◆ **What you are asked to do**
Nothing but the lines from the start of the records through the line that contains "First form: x" is to be copied, and each is to be copied exactly.

====== Data records ======

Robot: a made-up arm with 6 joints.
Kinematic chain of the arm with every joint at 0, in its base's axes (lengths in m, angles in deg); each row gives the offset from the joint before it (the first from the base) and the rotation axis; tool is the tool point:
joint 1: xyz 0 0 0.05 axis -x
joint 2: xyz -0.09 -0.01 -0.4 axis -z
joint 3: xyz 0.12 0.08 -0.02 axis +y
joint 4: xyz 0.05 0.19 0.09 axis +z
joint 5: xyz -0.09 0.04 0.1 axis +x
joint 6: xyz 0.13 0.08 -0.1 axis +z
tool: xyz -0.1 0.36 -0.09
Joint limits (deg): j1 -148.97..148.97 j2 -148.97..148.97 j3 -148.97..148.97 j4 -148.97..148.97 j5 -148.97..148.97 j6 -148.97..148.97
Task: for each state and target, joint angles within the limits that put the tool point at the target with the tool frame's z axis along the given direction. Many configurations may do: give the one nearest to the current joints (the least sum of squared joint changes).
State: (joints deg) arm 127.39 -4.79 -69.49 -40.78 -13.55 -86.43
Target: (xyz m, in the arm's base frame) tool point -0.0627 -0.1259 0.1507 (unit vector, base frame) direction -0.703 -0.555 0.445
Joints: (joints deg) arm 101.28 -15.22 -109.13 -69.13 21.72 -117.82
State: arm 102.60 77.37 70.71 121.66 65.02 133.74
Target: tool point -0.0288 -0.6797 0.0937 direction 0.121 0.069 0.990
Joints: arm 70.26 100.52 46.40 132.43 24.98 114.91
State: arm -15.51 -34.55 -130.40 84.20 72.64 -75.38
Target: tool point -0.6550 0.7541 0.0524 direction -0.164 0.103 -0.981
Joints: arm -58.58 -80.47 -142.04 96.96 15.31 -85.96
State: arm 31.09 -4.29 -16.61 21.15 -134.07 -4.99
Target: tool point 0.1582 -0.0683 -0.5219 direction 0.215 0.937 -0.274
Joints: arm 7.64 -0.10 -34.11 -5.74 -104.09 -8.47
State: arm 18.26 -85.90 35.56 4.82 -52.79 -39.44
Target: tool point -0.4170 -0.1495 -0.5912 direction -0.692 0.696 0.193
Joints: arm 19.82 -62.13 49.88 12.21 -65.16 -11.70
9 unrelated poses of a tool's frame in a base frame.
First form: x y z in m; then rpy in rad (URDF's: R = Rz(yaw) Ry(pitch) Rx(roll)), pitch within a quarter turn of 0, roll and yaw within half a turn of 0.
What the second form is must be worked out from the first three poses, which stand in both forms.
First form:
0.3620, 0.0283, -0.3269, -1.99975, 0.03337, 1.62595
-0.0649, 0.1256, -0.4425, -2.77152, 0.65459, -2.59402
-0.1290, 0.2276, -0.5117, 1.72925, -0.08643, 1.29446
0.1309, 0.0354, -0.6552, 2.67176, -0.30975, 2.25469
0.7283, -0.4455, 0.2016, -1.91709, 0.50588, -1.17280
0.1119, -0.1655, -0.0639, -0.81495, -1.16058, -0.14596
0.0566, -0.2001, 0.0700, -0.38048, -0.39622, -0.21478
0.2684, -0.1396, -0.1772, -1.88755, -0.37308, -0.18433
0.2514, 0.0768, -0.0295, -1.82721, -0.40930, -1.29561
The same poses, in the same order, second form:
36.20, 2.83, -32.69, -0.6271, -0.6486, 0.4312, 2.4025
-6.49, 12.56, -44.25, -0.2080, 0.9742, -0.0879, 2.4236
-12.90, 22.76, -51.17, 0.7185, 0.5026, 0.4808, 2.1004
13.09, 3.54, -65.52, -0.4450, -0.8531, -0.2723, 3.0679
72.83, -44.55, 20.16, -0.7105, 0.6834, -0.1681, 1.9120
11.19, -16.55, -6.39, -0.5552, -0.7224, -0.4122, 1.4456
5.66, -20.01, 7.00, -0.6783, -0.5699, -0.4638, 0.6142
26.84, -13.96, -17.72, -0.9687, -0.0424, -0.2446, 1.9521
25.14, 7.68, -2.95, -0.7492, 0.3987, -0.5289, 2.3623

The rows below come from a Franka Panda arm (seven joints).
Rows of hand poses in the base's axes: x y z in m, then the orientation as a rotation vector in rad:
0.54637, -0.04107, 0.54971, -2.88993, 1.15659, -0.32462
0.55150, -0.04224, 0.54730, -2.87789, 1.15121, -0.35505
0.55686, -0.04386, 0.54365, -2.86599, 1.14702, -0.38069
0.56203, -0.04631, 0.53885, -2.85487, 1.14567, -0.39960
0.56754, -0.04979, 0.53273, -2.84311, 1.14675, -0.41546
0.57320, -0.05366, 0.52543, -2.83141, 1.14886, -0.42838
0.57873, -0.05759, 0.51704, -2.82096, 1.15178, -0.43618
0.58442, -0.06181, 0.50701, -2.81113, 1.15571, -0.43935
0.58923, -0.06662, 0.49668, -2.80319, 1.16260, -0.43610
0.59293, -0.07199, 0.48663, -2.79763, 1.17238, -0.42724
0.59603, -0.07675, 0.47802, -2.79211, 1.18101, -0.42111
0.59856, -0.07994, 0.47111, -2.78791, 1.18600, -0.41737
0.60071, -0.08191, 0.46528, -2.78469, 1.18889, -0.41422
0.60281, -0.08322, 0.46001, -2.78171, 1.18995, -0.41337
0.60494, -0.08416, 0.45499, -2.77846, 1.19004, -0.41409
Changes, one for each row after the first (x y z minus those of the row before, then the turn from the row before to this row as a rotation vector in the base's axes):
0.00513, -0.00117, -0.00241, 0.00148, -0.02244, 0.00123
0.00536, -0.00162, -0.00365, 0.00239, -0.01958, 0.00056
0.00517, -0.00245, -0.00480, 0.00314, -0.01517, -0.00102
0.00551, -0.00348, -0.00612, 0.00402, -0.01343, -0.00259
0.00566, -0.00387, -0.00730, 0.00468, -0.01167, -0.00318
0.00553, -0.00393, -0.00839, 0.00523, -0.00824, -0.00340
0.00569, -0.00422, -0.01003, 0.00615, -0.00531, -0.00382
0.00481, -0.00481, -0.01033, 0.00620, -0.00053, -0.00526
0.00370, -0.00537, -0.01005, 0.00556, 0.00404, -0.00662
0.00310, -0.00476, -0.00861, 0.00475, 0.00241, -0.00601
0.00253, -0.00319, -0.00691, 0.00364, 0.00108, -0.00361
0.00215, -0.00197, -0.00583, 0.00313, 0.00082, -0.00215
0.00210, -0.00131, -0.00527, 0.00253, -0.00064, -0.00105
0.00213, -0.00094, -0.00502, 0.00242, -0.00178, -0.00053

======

◆ **Answer section**
Robot: a made-up arm with 6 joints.
Kinematic chain of the arm with every joint at 0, in its base's axes (lengths in m, angles in deg); each row gives the offset from the joint before it (the first from the base) and the rotation axis; tool is the tool point:
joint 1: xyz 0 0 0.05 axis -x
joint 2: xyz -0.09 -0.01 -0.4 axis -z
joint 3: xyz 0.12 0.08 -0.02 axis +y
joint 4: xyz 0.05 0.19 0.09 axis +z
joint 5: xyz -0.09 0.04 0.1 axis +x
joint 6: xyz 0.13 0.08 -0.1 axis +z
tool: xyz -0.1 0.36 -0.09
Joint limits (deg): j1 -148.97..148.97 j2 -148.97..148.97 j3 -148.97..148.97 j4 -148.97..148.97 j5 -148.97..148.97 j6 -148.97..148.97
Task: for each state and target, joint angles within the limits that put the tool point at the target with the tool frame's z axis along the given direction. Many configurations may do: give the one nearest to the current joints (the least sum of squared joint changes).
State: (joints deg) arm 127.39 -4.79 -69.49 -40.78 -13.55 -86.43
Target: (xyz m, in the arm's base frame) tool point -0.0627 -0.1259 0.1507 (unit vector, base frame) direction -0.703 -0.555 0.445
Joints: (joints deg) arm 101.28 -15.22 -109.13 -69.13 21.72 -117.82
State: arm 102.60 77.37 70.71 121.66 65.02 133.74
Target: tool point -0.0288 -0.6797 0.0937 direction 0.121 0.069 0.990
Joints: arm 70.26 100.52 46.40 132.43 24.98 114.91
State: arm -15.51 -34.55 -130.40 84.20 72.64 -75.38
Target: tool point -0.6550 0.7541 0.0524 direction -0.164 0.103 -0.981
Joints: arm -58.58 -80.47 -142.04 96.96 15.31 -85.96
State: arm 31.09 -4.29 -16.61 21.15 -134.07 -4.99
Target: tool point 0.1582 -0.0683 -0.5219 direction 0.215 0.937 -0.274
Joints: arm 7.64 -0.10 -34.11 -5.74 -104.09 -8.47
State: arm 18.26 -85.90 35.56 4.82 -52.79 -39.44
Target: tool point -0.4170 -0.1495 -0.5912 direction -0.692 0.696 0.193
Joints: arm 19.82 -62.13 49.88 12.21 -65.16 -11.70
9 unrelated poses of a tool's frame in a base frame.
First form: x y z in m; then rpy in rad (URDF's: R = Rz(yaw) Ry(pitch) Rx(roll)), pitch within a quarter turn of 0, roll and yaw within half a turn of 0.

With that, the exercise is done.